1468-3083.2008.03061.x CrossRef Saunders H, Watkins F (2001) Allergic contact dermatitis due to thiuram exposure from a fungicide. Australas J Dermatol 42:217–218. doi:10.1111/j.1440-0960.2001.00523.x CrossRef Schnuch A et al (2008) Patch testing with contact allergens. J Dtsch Dermatol Ges 6:770–775. doi:10.1111/j.1610-0387.2009.06787.x
Uter W et al (2004a) Contact allergy in construction workers: results of a multifactorial analysis. Ann Occup Hyg 48:21–27. doi:10.1093/annhyg/meg080 CrossRef Uter W et al (2004b) Guidelines for the descriptive presentation and statistical analysis of contact allergy data. Contact Dermatitis 51:47–56. doi:10.1111/j.0105-1873.2004.00406.x CrossRef Uter W et al (2005) Interne qualitätssicherung von epikutantest-daten Dabrafenib solubility dmso Ku-0059436 clinical trial des multizentrischen projektes “Informationsverbund Dermatologischer Kliniken” (IVDK).
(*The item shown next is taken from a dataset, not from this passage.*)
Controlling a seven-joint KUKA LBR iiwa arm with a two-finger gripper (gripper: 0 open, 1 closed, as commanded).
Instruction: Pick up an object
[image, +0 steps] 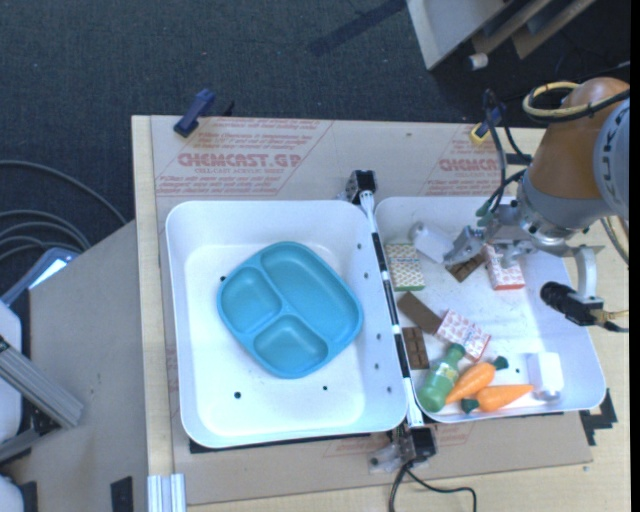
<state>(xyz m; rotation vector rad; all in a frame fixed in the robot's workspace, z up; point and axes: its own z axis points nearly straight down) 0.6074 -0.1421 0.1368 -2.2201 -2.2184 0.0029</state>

Derm Beruf Umwelt 53:107–114 Uter W et al (2008) Changes of the patch test population (MOAHLFA index) in long-term participants of the Information Network of Departments of Dermatology, 1999–2006. Contact Dermatitis 59:56–57. doi:10.1111/j.1600-0536.2007.01313.x CrossRef Wahlberg JE, Lindberg M (2006) Patch Testing. In: Frosch PJ et al (eds) Contact dermatitis. Springer,
Berlin, pp 365–390CrossRef”
“Introduction For most people, and for most patients with a disease, work remains an important part of life. However, research consistently finds that due to disease, a segment of the patient population does not return to work. The consequences of work disability for patients with chronic diseases include financial difficulties, increased social isolation, decreased confidence and self-esteem and stress. Moreover, it has been shown that once people have been off work for considerable time, they are not likely to return to work. For this Smoothened reason, more attention is being paid to prevent work disability. There is increasing evidence that psychological factors play an important role in
the course of the chronic disease process. In recent years, research concerning chronic diseases suggested that self-regulatory processes play an important role in mediating between disease and health and work outcomes (Leventhal et al. 1997). When patients are diagnosed with a disease, they develop an organized pattern of beliefs about their health condition (Petrie and Weinman 2006). These beliefs are called illness perceptions and they determine patients’ future behavior concerning managing the disease. Disease refers to another dimension than illness, namely disease is an objective, medically diagnosed health condition that may lead to disability and incapacity to work. Illness is a subjective feeling of being unwell that is not necessarily accompanied by the diagnosed health condition, but equally may lead to incapacity to work (Waddell et al. 2007).